- Born: August 4, 1975 (age 50)

Academic background
- Education: BS, 1997, Materials Science and Engineering, University of Illinois at Urbana–Champaign PhD., 2001, Materials Science and Engineering, Northwestern University

Academic work
- Institutions: Massachusetts Institute of Technology

= Christopher Schuh =

American metallurgist

Christopher A. Schuh (born August 4, 1975) is an American metallurgist. He is the current dean of the McCormick School of Engineering at Northwestern University. Previously, he was the Danae and Vasilis Salapatas Professor in Metallurgy in the Department of Materials Science and Engineering at the Massachusetts Institute of Technology, where he spent 21 years.

Schuh was elected as a member into the National Academy of Engineering in 2019 for contributions to design science and application of nanocrystalline metals.

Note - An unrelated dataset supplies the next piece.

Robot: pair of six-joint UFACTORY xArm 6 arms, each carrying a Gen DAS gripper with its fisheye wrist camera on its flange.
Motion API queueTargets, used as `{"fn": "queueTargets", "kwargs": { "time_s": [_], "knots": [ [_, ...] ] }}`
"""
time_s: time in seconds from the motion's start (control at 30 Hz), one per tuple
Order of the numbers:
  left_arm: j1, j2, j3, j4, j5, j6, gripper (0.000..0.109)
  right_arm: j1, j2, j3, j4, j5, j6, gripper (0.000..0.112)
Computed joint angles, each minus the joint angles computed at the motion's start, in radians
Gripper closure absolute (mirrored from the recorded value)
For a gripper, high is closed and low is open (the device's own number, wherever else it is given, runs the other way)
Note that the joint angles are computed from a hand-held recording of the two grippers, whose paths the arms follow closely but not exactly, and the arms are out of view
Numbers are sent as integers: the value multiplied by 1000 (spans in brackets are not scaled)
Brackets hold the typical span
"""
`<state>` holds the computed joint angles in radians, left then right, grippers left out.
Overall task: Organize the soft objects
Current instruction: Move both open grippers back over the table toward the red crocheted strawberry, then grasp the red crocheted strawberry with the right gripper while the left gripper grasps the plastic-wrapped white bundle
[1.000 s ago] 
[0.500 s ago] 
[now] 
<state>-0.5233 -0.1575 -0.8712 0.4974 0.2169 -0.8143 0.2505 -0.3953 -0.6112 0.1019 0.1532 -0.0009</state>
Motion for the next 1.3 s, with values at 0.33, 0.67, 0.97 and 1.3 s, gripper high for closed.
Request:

==Early life and education==
Schuh was born on August 4, 1975. He earned his Bachelor of Science from the University of Illinois at Urbana–Champaign before attending Northwestern University's Robert R. McCormick School of Engineering and Applied Science for his PhD. Schuh conducted his postdoctoral fellowship at Lawrence Livermore National Laboratory from 2001 to 2002.

==Career==
Schuh joined the faculty of Materials Science and Engineering at the Massachusetts Institute of Technology in 2002 as an assistant professor. Within two years, he was the recipient of the Presidential Early Career Award for Scientists and Engineers for his experimental and theoretical research. Schuh was shortly thereafter promoted to associate professor without tenure, during which he co-discovered a safer method for shrinking crystals for metal alloys. By 2009, Schuh's research team developed a nickel-tungsten alloy that is considered safer and more durable than chrome. He was also granted tenure, and received the 2009 Young Alumnus Award from the University of Illinois at Urbana–Champaign.

In 2011, Schuh was elected a MacVicar fellow for undergraduate teaching excellence and received the SAE International Ralph R. Teetor Education Award. He was later appointed head of the Department of Materials Science and Engineering, succeeding Carl Thompson. The following year, Schuh, Tongjai Chookajorn, and Heather Murdoch co-developed a method to produce nanocrystals, alloys made of tiny grains which hold exceptional strength and other properties. By 2013, Schuh's research team developed a method of making minuscule ceramic objects flexible and able to hold “memory” for shape.

He also led a team of researchers through a high-speed imaging impact process, which could help engineers design materials for erosion protection in the future. They used the data collected from the study to predict the response of particles of a given size traveling at a given speed. In 2019, Schuh was elected a Member of the National Academy of Engineering, and fellow of the National Academy of Inventors.